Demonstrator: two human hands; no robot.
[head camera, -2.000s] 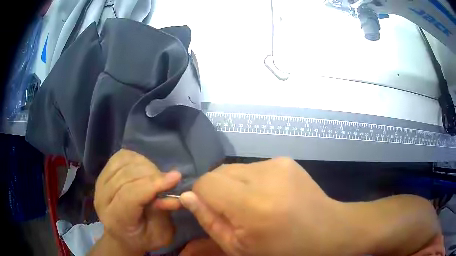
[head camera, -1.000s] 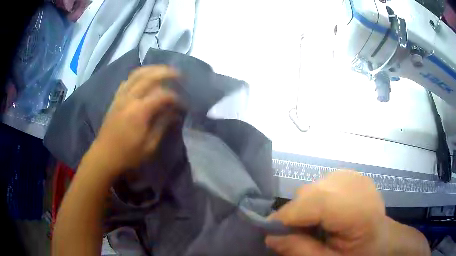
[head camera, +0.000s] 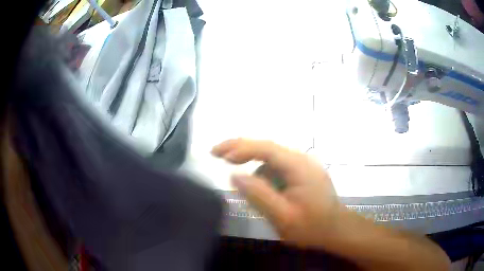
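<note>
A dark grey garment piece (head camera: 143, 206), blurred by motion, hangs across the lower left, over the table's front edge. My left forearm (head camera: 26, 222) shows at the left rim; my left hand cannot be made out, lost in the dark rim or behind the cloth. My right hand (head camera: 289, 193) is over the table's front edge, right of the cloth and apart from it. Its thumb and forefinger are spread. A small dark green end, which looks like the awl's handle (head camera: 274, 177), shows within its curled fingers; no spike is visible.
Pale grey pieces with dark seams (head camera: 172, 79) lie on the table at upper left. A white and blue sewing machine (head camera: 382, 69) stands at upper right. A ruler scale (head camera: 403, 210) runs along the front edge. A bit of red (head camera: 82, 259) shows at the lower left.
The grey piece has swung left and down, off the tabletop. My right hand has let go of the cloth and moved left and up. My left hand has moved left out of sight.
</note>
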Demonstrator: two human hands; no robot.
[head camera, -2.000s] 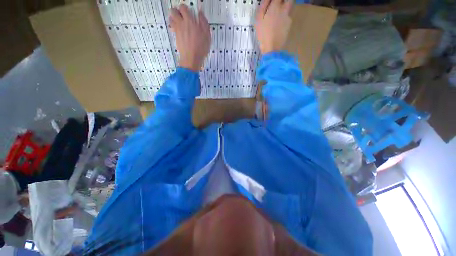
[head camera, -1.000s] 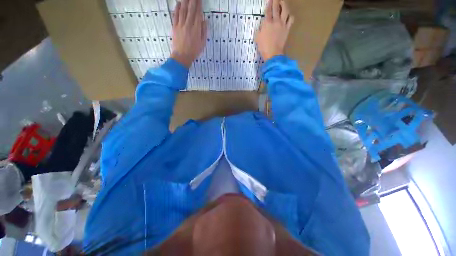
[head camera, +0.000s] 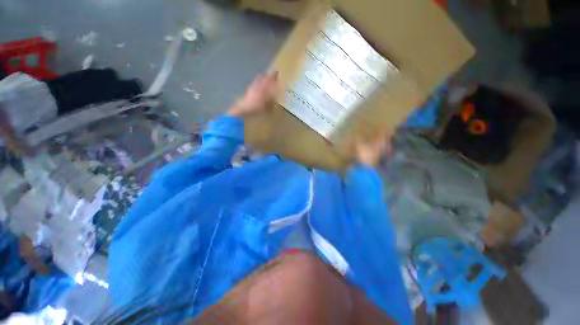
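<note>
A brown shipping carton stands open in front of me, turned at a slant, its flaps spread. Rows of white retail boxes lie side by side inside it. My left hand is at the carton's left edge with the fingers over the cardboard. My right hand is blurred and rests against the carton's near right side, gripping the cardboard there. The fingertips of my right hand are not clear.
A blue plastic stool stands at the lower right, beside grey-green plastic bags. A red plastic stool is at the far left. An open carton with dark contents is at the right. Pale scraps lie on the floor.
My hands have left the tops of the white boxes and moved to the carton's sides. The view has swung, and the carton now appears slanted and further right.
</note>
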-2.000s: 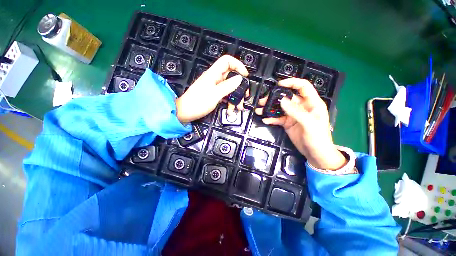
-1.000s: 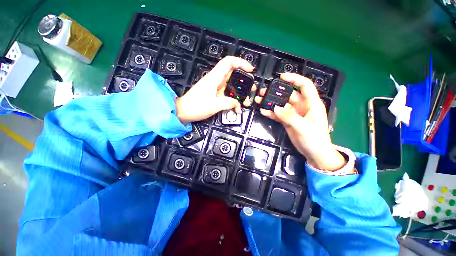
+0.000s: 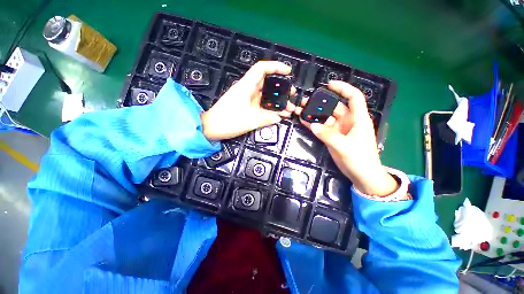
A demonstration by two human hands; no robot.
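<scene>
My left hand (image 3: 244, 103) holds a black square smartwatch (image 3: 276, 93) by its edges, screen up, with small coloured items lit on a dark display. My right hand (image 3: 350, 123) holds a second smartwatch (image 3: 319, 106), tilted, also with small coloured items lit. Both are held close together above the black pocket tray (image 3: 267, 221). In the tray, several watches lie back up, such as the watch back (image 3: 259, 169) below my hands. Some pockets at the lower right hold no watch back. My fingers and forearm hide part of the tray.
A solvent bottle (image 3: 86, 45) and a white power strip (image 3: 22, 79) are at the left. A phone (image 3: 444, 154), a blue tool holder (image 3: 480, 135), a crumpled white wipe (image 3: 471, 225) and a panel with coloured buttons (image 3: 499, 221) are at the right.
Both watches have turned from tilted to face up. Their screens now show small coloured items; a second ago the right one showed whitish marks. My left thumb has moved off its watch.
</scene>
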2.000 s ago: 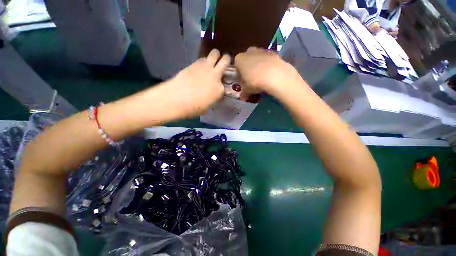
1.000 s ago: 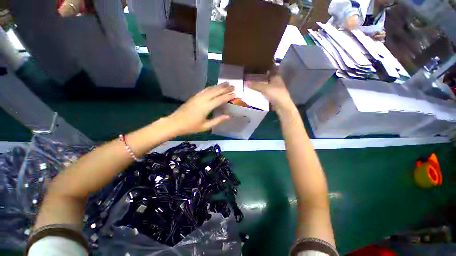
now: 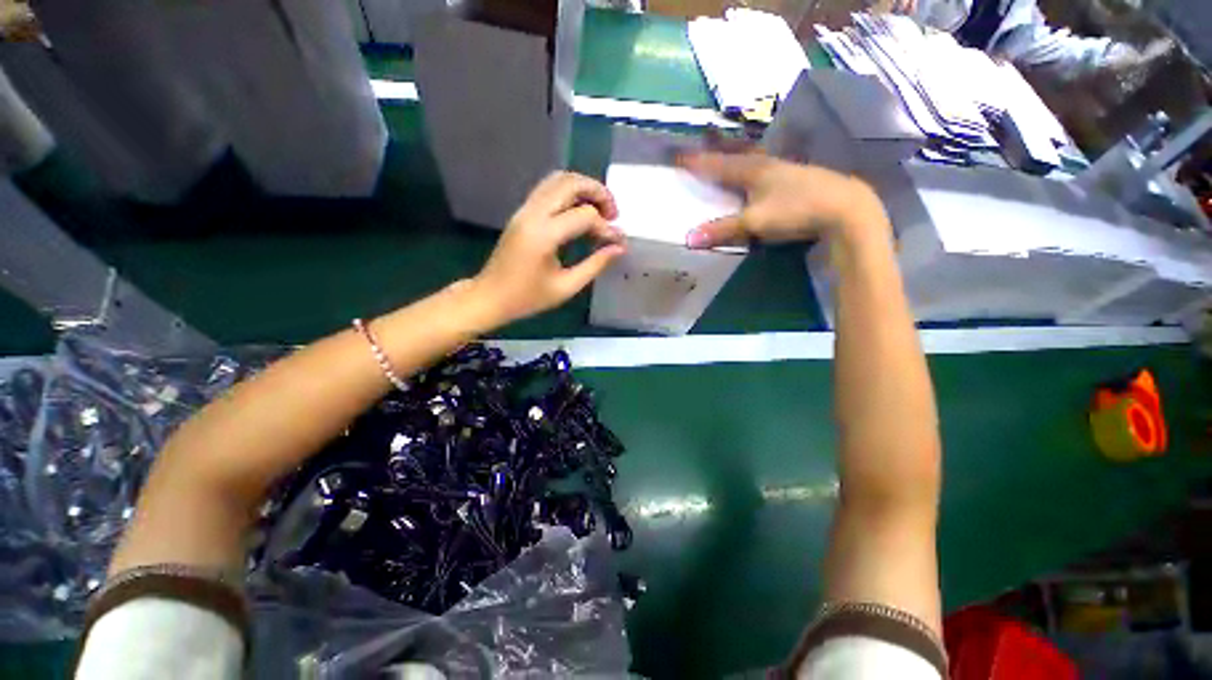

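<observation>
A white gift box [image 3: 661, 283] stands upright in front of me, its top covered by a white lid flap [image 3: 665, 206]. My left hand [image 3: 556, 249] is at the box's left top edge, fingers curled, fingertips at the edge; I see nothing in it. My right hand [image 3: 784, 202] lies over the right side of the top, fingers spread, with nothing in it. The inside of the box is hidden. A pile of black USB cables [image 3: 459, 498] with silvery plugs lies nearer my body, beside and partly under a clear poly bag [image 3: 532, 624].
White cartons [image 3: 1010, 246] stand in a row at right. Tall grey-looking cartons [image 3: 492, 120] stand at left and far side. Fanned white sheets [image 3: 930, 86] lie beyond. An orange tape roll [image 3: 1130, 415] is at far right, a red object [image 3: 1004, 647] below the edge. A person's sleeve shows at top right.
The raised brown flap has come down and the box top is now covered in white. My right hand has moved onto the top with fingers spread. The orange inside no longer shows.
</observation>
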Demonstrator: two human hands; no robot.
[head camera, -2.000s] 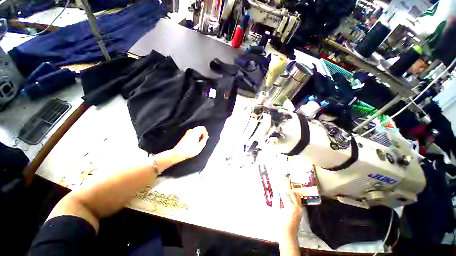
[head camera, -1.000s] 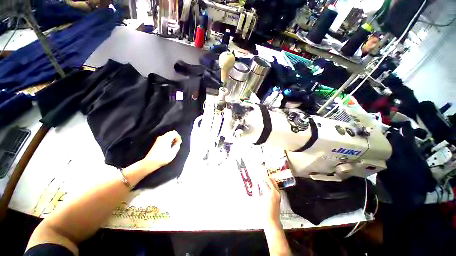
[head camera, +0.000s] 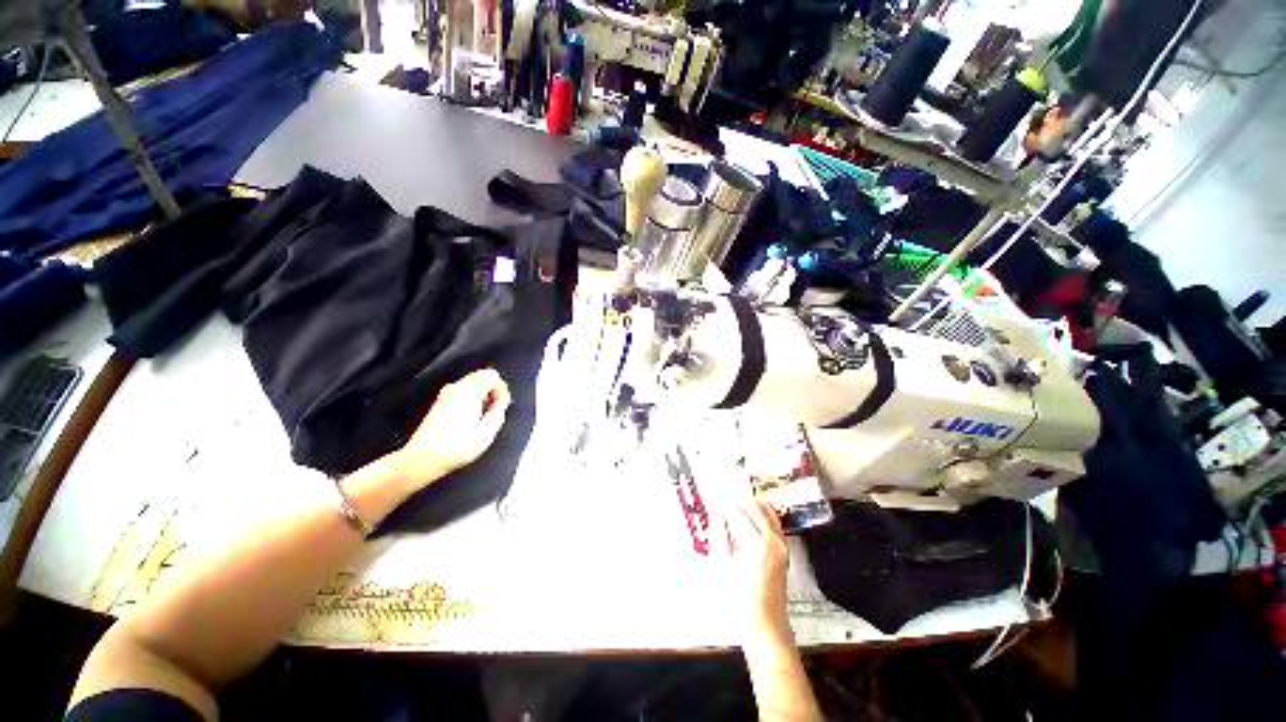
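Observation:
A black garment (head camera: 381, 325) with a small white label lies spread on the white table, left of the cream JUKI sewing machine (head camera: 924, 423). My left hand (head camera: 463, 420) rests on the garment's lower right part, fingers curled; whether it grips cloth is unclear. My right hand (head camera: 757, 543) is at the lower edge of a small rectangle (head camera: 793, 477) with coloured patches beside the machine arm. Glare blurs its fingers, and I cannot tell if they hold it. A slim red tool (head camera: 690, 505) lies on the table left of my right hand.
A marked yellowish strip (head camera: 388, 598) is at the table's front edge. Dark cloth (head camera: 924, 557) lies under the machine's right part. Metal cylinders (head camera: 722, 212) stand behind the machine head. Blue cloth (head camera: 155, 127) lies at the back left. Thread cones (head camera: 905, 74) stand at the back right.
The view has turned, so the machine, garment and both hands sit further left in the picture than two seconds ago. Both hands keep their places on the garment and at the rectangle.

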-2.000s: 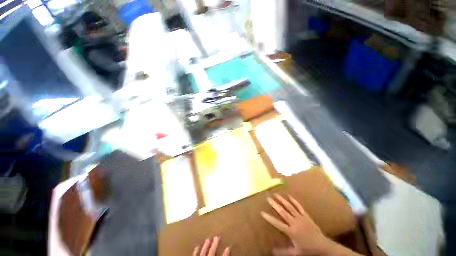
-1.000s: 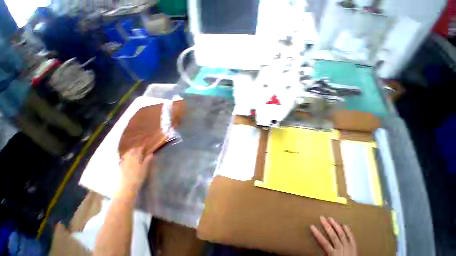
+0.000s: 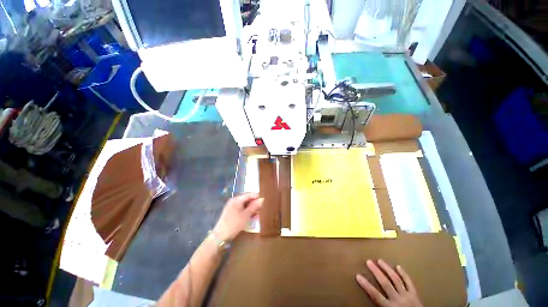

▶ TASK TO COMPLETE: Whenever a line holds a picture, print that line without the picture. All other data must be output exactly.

▶ ANSWER BELOW:
Demonstrator: two human hands; no robot.
[head camera, -2.000s] 
[head camera, -1.000s] 
[head camera, +0.000s] 
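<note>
A dark grey garment piece (head camera: 143, 206), blurred by motion, hangs across the lower left, over the table's front edge. My left forearm (head camera: 26, 222) shows at the left rim; my left hand cannot be made out, lost in the dark rim or behind the cloth. My right hand (head camera: 289, 193) is over the table's front edge, right of the cloth and apart from it. Its thumb and forefinger are spread. A small dark green end, which looks like the awl's handle (head camera: 274, 177), shows within its curled fingers; no spike is visible.
Pale grey pieces with dark seams (head camera: 172, 79) lie on the table at upper left. A white and blue sewing machine (head camera: 382, 69) stands at upper right. A ruler scale (head camera: 403, 210) runs along the front edge. A bit of red (head camera: 82, 259) shows at the lower left.
The grey piece has swung left and down, off the tabletop. My right hand has let go of the cloth and moved left and up. My left hand has moved left out of sight.
</note>
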Demonstrator: two human hands; no robot.
[head camera, -2.000s] 
[head camera, -1.000s] 
[head camera, +0.000s] 
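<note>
A brown shipping carton stands open in front of me, turned at a slant, its flaps spread. Rows of white retail boxes lie side by side inside it. My left hand is at the carton's left edge with the fingers over the cardboard. My right hand is blurred and rests against the carton's near right side, gripping the cardboard there. The fingertips of my right hand are not clear.
A blue plastic stool stands at the lower right, beside grey-green plastic bags. A red plastic stool is at the far left. An open carton with dark contents is at the right. Pale scraps lie on the floor.
My hands have left the tops of the white boxes and moved to the carton's sides. The view has swung, and the carton now appears slanted and further right.
</note>
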-2.000s: 
-1.000s: 
+0.000s: 
A demonstration by two human hands; no robot.
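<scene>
My left hand (image 3: 244, 103) holds a black square smartwatch (image 3: 276, 93) by its edges, screen up, with small coloured items lit on a dark display. My right hand (image 3: 350, 123) holds a second smartwatch (image 3: 319, 106), tilted, also with small coloured items lit. Both are held close together above the black pocket tray (image 3: 267, 221). In the tray, several watches lie back up, such as the watch back (image 3: 259, 169) below my hands. Some pockets at the lower right hold no watch back. My fingers and forearm hide part of the tray.
A solvent bottle (image 3: 86, 45) and a white power strip (image 3: 22, 79) are at the left. A phone (image 3: 444, 154), a blue tool holder (image 3: 480, 135), a crumpled white wipe (image 3: 471, 225) and a panel with coloured buttons (image 3: 499, 221) are at the right.
Both watches have turned from tilted to face up. Their screens now show small coloured items; a second ago the right one showed whitish marks. My left thumb has moved off its watch.
</scene>
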2.000 s ago: 
1.000 s ago: 
now: 

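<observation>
A white gift box [image 3: 661, 283] stands upright in front of me, its top covered by a white lid flap [image 3: 665, 206]. My left hand [image 3: 556, 249] is at the box's left top edge, fingers curled, fingertips at the edge; I see nothing in it. My right hand [image 3: 784, 202] lies over the right side of the top, fingers spread, with nothing in it. The inside of the box is hidden. A pile of black USB cables [image 3: 459, 498] with silvery plugs lies nearer my body, beside and partly under a clear poly bag [image 3: 532, 624].
White cartons [image 3: 1010, 246] stand in a row at right. Tall grey-looking cartons [image 3: 492, 120] stand at left and far side. Fanned white sheets [image 3: 930, 86] lie beyond. An orange tape roll [image 3: 1130, 415] is at far right, a red object [image 3: 1004, 647] below the edge. A person's sleeve shows at top right.
The raised brown flap has come down and the box top is now covered in white. My right hand has moved onto the top with fingers spread. The orange inside no longer shows.
</observation>
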Demonstrator: two human hands; no robot.
[head camera, -2.000s] 
[head camera, -1.000s] 
[head camera, +0.000s] 
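Observation:
A black garment (head camera: 381, 325) with a small white label lies spread on the white table, left of the cream JUKI sewing machine (head camera: 924, 423). My left hand (head camera: 463, 420) rests on the garment's lower right part, fingers curled; whether it grips cloth is unclear. My right hand (head camera: 757, 543) is at the lower edge of a small rectangle (head camera: 793, 477) with coloured patches beside the machine arm. Glare blurs its fingers, and I cannot tell if they hold it. A slim red tool (head camera: 690, 505) lies on the table left of my right hand.
A marked yellowish strip (head camera: 388, 598) is at the table's front edge. Dark cloth (head camera: 924, 557) lies under the machine's right part. Metal cylinders (head camera: 722, 212) stand behind the machine head. Blue cloth (head camera: 155, 127) lies at the back left. Thread cones (head camera: 905, 74) stand at the back right.
The view has turned, so the machine, garment and both hands sit further left in the picture than two seconds ago. Both hands keep their places on the garment and at the rectangle.
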
-2.000s: 
-1.000s: 
+0.000s: 

The response above is complete.